After about fifteen minutes we watched some custodial looking men walk to a back door of the Stadium and browse through some equipment cabinets and then they started walking across the large turf field to one of the temporary stages. None of this was making sense.
All of sudden, maybe a half an hour after the single file march, both the speakers in the stadium and the speakers of the temporary stages started clicking and coming to life. They were hooked together, they were all driven by the same microphone. We could hear someone saying “test, test, . . . test, test, . . . can you hear me?” coming from all the speakers, inside the stadium, and outside. This voice announced that he was lieutenant so and so from the San Jose Police Department. He went on to say that in the interest of peace and sanity, the two promoters of these two concerts were joining forces and this was now to be considered one large concert. The stadium was open to anyone and the anti-concert field was open to anyone as well (and it already was, anyway). We, in the anti-concert area, started laughing and hooting with the success of our conquest. Of course, those who had shelled out so many bucks to get inside, were booing at the top of their lungs. The police had already announced to them that there was no equitable way to refund everyone’s money in there. They would just have to take the loss. After all, they were still going to get better entertainment than they were originally promised anyway, they lost nothing. Everyone else just got the same thing for free.
What a day that was.
We heard lots of good music that weekend, and finally, we did have our free concert, with a little help from our San Francisco friends.
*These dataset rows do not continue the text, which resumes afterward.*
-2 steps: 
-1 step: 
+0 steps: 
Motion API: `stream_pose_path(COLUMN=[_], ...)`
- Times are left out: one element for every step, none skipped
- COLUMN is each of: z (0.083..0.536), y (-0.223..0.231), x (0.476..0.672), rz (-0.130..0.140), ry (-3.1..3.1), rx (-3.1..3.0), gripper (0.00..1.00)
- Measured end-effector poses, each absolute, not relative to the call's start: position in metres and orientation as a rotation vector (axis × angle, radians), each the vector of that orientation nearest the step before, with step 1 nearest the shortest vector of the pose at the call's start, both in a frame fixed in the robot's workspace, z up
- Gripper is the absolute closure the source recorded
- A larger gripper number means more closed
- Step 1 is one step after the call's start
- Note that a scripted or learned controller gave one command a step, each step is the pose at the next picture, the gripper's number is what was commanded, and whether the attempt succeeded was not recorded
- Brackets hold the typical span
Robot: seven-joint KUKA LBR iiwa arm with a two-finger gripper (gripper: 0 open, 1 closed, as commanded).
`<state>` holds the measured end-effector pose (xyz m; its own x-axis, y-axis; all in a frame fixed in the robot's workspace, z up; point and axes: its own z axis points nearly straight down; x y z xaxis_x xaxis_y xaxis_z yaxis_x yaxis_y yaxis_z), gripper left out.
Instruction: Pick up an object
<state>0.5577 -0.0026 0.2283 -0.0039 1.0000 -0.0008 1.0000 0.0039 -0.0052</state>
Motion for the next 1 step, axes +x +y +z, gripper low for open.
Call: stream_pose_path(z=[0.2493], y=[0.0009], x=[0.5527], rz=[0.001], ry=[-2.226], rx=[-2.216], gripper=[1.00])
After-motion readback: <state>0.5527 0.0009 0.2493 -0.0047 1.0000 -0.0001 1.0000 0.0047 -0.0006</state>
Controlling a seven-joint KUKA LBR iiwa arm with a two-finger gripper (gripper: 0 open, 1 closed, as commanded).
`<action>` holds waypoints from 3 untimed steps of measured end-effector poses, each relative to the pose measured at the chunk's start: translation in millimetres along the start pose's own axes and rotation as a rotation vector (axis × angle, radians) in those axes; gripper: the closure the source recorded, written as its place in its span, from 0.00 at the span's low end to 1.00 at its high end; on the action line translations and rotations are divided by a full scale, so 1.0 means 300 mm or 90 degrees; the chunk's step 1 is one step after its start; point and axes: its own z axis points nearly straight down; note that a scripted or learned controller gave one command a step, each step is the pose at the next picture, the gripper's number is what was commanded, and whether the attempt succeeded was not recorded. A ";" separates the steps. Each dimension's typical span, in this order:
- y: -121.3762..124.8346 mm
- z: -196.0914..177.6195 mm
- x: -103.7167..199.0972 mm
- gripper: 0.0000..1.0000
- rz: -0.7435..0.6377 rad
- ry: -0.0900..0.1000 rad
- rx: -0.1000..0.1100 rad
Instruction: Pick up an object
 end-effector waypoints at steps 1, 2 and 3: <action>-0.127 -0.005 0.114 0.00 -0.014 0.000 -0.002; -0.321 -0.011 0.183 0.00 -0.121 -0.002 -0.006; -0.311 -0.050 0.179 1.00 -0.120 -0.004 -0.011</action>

No, a lot of help, actually. Honestly, I can’t tell you what San Francisco bands I heard on that weekend more than forty years ago, but there is one act I do remember clear as a bell. Someone set up a temporary stage in a tennis court with the high chain link fences surrounding it. On that caged-in tennis court, for the first time, I heard Janis Joplin with Big Brother and the Holding Company behind her. I listened to her wail it out like no one else could in the whole world. That girl could sing to bring tears to your eyes. It was one of the most outrageously good performances I had ever seen. I worshiped her for years. And though there was chain link between us, I wasn’t more than ten yards from her. That little girl just shined like a light, a screamingly huge and brilliant light.
This one performance made the whole weekend worth it, but the weekend was filled with other good performances as well. Near the end of Sunday, my honey told me she could use something to wet her whistle. I took her hand and pulled her to one of the card tables with a paper sign for soft drinks. We walked up to the table and I pulled out my wallet, addressing a man leaning down with his back to us, reaching for one of his coolers. I told him we wanted two cokes, and he turned round to us and said OK and my girl screeched out a scream to tear your ears open and she swooned, falling to the ground.
The man had no face. His mouth and his eyes would open in the flat, featureless dough of human flesh, like a living pie crust with articulated holes in it. There were no features on this plate of flesh. He had been doused with napalm. I looked right into his eyes, forcing myself to not stare and apologized for my friend’s reaction. I had seen some stuff like this before, victims of napalm burns, but nothing so complete, so total. It was so un-human, and so ultimately inhumane. And there was no music at that instant, no green grass, no Janis Joplin, no sky.
Nothing was bigger than Viet Nam in those days and it was not to be joked about.